Code appreciation for the international C language chaotic code competition (1)

Code appreciation for the international C language chaotic code competition (1)

Recently, I was reading "C expert programming", which mentioned the International C language chaotic code competition (the International obfuscated C code contest ioccc ). Ioccc has many advantages. Whether you write the code yourself or analyze the winner, you can extend your knowledge in an amazing way. There are usually 10 types of winners: "The most strange abuse of rules", "the most creative source code layout", and "The simplest single line code. The comprehensive "best mirror" award is awarded to the authors of C programs that are the most difficult to read and behave strangely (but can run. Let's take a look at and analyze the award Code submitted by David Korn of Bell Labs in 1987:

main() {printf(&unix["\021%six\012\0"], (unix)["have"] + "fun" - 0x60);}

What does this code print? (Note: it has nothing to do with "have fun ").
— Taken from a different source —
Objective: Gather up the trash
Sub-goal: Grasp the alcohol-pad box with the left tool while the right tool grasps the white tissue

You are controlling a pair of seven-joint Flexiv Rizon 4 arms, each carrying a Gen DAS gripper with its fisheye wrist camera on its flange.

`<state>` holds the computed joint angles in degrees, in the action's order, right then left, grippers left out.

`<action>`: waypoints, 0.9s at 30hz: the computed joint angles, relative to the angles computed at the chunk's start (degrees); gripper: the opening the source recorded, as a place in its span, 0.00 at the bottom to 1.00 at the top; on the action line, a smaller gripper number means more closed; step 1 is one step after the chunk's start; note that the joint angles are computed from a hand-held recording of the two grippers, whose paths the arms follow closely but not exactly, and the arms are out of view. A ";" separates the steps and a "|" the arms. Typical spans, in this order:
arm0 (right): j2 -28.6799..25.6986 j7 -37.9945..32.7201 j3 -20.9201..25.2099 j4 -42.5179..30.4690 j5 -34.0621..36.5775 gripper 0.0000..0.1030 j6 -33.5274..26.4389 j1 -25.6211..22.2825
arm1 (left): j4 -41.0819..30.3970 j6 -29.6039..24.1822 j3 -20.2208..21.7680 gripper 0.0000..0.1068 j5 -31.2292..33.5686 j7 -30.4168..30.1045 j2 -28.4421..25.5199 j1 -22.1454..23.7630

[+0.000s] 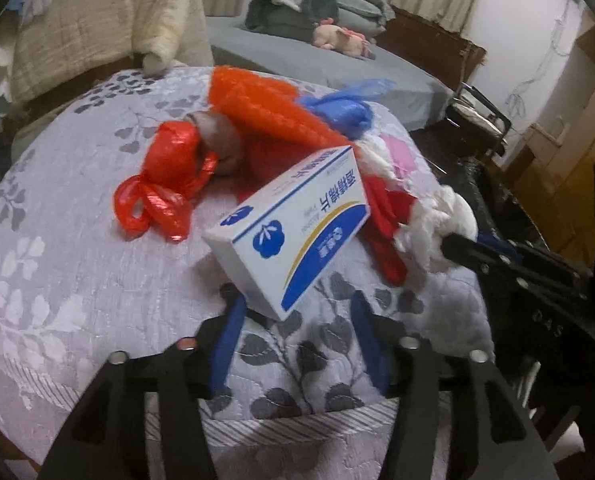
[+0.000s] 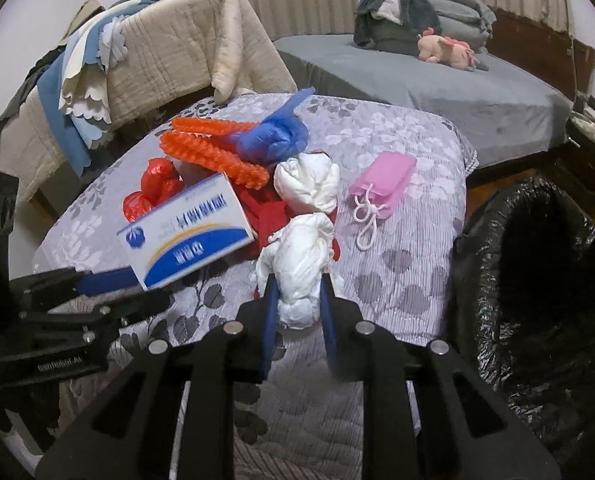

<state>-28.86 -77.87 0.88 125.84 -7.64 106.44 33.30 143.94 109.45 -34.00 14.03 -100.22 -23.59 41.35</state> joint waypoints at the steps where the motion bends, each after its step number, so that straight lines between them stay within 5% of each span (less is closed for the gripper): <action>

First, let's look at a piece of code:

#include int main() { int a[5]={1,2,3,4,5}; printf("%d\n",3[a]); return 0; } 

In C language, array references can be in the form of 3 [a], which is equivalent to a [3]. Let's look at the following code:

#include int main() { int a[5]={1,2,3,4,5},i=4; printf("%d\n",3[a]); printf("%d\n",i[a]); return 0; } 

This representation is also acceptable. I [a] is actually equivalent to a [4. Let's look at the following code:

#include int main() { printf("%d\n",unix); return 0; } 

Why can I print it out without defining UNIX? The reason is that UNIX is defined as a macro by the compiler. Equivalent to # define UNIX 1 printed out 1. The following describes the problem.

#include int main() { printf("%c\n",(unix)["have"]); return 0; } 

Here UNIX is equivalent to 1, so UNIX ["have"] is equivalent to "have" [1]. We all know that "have" is a character array. Then "have" [1] is equivalent to referencing the character with the subscript of 1 in the "have" array, which is actually ;:

#include int main() { printf("0x%x",'a'); return 0; } 

The hexadecimal representation of ASC code of A is 0x61. (UNIX) ["have"] + "fun"-0x60 is equivalent to 0x61-0x60 + "fun" is equivalent to 0x01 + "fun ", it is equivalent to moving the character pointer back and pointing to "UN. The subsequent sections are explained.

#include int main() { printf(&unix["\021ix\012\0"]); return 0; } 

First, remove % S. % S is actually the "UN" format just mentioned. We know that the Unix macro value is 1, so

printf(&unix["\021ix\012\0"]);

Equivalent

printf(&1["\021ix\012\0"]);

According to the Form 1 ["have"] I mentioned above, we can get the same result:

printf(&"\021ix\012\0"[1]);

This form. The difference between this reference and the above is that &. Then a character array obtains a string pointer from the element whose subscript is 1. Restoring back is equivalent

printf(&"\021%six\012\0"[1],"un");

That is to say, the first element jumps over and \ 021 jumps over. Equivalent:

printf("%six\012\0","un")

\ 012 is the carriage return in the ASC code. This string is equivalent:

printf("%six\n\0","un");

So far this problem has been solved...

Summary: This code mainly applies some knowledge such as X [a] and pointer operations to help you understand arrays and pointers!